_Assignment_
Your reply should be an exact copy of the lines from the one that holds "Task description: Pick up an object" to the end of the data below.

_Source data_
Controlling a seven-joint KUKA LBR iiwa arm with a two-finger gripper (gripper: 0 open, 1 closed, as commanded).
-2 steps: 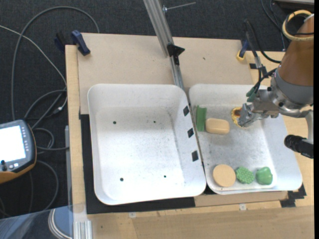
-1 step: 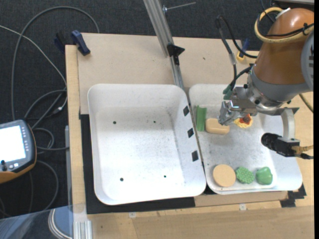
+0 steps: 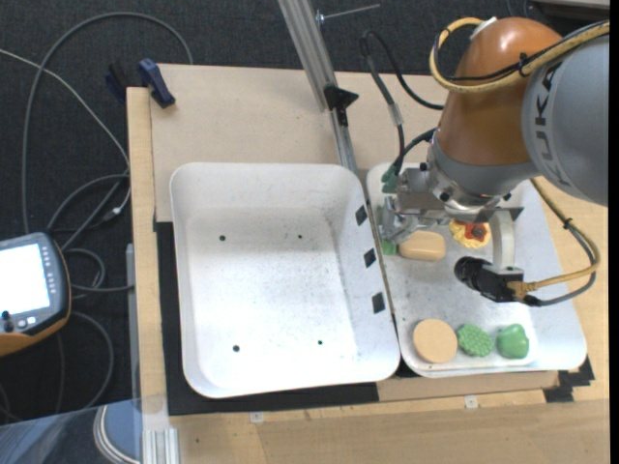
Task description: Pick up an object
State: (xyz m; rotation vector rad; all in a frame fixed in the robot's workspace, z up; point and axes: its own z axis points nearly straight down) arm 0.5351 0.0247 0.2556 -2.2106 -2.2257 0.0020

_Written response_
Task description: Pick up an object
State: (xyz m; rotation vector rad; all in a frame fixed in the robot's workspace, z up; point and axes: its own z axis points nearly straight down) arm 0.5351 0.0247 0.2556 -2.2106 -2.2257 0.0020

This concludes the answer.